With this static inventory file built, it's a relatively simple matter to deploy our Cassandra cluster using two ansible-playbook commands (one for the seed nodes and a second for the non-seed nodes). Examples of these commands are shown here.

Managing deployments using dynamic inventory scripts

For both AWS and OpenStack environments, the playbooks in this repository support the use of a dynamic inventory to control deployments to those environments. This is accomplished by making use of the build-app-host-groups common role, which builds the host groups that are needed for the playbook run by filtering the hosts in the AWS or OpenStack environment, based on the tags that are assigned them and the tags that were included in the ansible-playbook command. This provides an attractive alternative to building static inventory files to control the deployment process in these environments, since the meta-data needed to determine which nodes should be targeted by a given playbook run is readily available in the framework itself.

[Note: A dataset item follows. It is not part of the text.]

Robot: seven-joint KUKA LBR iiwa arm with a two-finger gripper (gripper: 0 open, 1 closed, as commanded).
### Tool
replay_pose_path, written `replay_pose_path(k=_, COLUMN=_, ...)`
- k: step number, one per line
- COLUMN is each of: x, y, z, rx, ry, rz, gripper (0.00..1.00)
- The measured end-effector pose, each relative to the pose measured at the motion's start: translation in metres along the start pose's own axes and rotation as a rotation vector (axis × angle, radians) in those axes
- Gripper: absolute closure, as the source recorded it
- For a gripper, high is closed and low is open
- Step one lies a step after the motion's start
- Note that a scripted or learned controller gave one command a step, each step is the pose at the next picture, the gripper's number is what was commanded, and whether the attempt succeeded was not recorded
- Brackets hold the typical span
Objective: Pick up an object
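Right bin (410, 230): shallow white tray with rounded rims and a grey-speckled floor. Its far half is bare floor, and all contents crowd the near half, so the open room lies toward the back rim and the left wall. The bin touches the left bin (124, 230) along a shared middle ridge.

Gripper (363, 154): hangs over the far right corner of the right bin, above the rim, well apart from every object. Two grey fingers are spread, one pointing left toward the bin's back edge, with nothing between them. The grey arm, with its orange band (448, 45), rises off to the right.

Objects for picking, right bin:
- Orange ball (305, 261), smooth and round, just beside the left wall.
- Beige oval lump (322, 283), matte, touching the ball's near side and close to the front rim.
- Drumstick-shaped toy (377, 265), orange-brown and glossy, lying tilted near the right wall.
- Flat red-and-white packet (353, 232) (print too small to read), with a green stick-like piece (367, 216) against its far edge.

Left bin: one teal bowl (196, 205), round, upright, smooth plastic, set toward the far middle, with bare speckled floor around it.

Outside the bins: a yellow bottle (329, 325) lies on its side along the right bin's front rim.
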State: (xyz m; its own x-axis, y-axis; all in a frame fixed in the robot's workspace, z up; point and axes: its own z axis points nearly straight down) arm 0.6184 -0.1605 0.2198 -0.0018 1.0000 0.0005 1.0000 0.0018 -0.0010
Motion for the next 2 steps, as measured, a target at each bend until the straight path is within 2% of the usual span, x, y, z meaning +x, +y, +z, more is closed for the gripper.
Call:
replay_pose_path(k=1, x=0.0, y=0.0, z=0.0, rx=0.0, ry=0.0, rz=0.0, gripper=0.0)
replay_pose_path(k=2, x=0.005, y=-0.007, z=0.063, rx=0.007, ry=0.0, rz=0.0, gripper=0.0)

The process of using the build-app-host-groups common role to control a playbook run starts out by tagging the VMs that are going to be the target of a particular deployment with the following tags:

  • Tenant: the tenant that will be using the Cassandra cluster being deployed. As an example, you might use a value of labs for this tag for Cassandra clusters that the Labs department in your organization will be using)
  • Project: this tag will be given the value of the project that will be using the Cassandra cluster that is being deployed; for example we might use the value projectx for this tag for clusters that will be used for ProjectX
  • Domain: this tag is used to separate out the various domains that might be defined by the project team to control their deployments. For example, there might be separate clusters built for development, test, preprod, and production. Each of these environments would be tagged appropriately based on their intended use.
  • Application: this tag is used to identify the application that should be deployed to a given virtual machine; in this playbook only nodes that are tagged with the application cassandra are targeted by default (and although the application name is something you could customize, we recommend against doing so)
  • Role: the role is used in this playbook to separate out the seed and non-seed nodes from each other during the deployment process. In this case, the seed nodes must be assigned a value for this Role tag of seed and the non-seed nodes must not be tagged as seed nodes (i.e. they can either be left untagged, with no Role tag assigned to them, or they can be assigned Role tag with any value except a value of seed). The playbook dynamicallys construct the list of seed nodes (nodes that are tagged with a seed role) and non-seed nodes (nodes that are not tagged with a seed role) that should be targeted during a given playbook run. This separation is critical for proper deployment of the cluster, and we describe this process more completely in the scenarios shown here.

Once these tags have been assigned to the VMs that will be targeted by a given Cassandra deployment, it is a relatively simple process to define values for the tags that should be targeted by the ansible-playbook command (as extra variables or in a local variables file, for example). Specifically, the following variables must be defined when using this dynamic inventory to manage a playbook run:

  • tenant
  • project
  • domain
  • application

Note that the application value defaults to cassandra (the default value defined at the top of the vars/cassandra.yml file), so this value does not really need to be redefined as part of the ansible-playbook command or in a or in a local variables file, but it is shown here for completeness.

With these values assigned as part of the ansible-playbook command or in a or in a local variables file, the build-app-host-groups role that is used by this playbook can correctly identify the nodes in the AWS or OpenStack environment that are targeted by a given playbook run and then use the resulting (dynamically constructed) lists of seed and non-seed nodes to control the deployment of Cassandra to the nodes that will make up the cluster being built.